- [EXERCISE BRIEF] Drop the pictures and restate the rest of the listing word for word.
DATA SECTION START
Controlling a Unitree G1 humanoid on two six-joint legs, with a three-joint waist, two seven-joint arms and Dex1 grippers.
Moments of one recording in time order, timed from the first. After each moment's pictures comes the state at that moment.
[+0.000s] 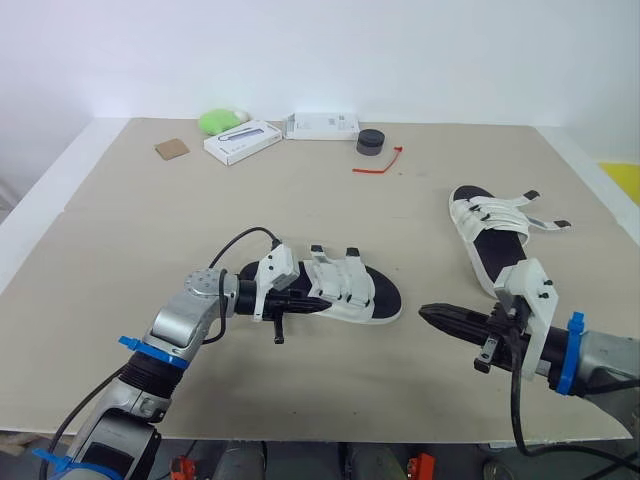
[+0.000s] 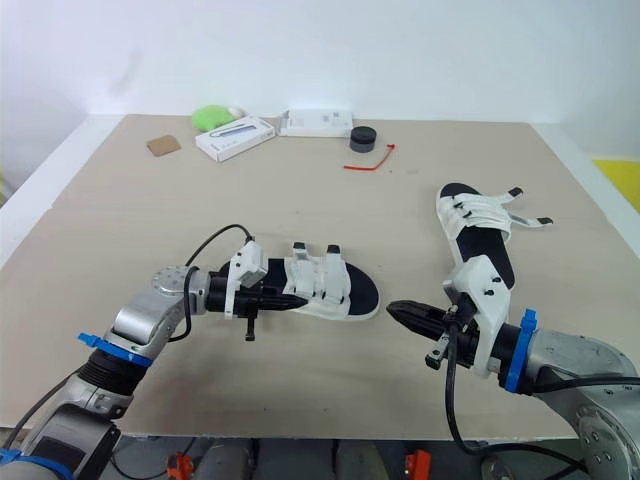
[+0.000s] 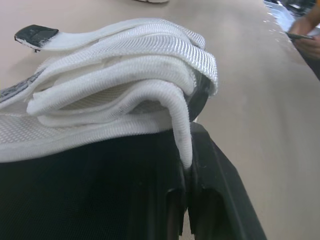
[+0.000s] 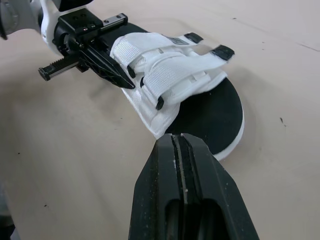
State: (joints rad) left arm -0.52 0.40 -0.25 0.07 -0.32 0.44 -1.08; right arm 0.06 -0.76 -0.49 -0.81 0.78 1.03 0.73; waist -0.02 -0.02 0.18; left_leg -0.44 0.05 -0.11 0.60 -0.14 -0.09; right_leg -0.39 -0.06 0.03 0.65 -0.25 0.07
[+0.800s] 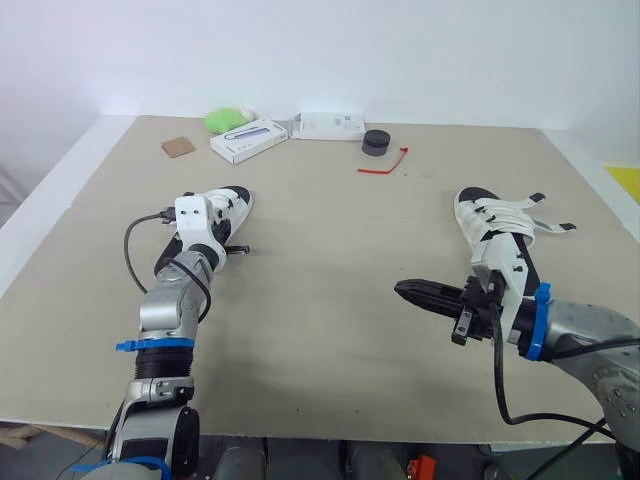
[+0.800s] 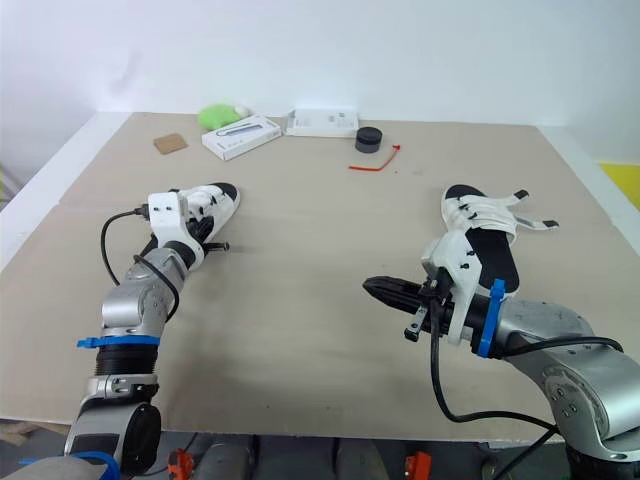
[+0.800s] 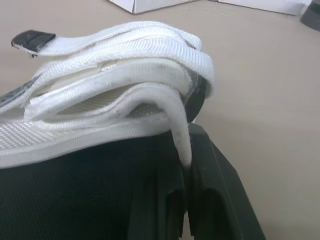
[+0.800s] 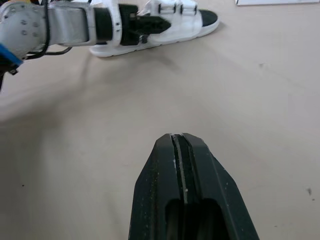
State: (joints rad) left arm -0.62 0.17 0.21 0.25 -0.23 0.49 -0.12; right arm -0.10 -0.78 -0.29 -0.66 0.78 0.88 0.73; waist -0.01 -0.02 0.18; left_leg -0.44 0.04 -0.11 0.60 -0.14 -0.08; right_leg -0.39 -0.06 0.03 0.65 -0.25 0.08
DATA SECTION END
- [WRITTEN RESPONSE]
Controlling a Unitree G1 humanoid on two six-joint legs, with a three-joint waist, two seven-joint arms and Dex1 grippers.
Moments of one recording in time order, timed from the first. After each moment's pictures comes the state at that moment.
[+0.000s] 
[+0.000s] 
[+0.000s] 
[+0.000s] 
State: (joints rad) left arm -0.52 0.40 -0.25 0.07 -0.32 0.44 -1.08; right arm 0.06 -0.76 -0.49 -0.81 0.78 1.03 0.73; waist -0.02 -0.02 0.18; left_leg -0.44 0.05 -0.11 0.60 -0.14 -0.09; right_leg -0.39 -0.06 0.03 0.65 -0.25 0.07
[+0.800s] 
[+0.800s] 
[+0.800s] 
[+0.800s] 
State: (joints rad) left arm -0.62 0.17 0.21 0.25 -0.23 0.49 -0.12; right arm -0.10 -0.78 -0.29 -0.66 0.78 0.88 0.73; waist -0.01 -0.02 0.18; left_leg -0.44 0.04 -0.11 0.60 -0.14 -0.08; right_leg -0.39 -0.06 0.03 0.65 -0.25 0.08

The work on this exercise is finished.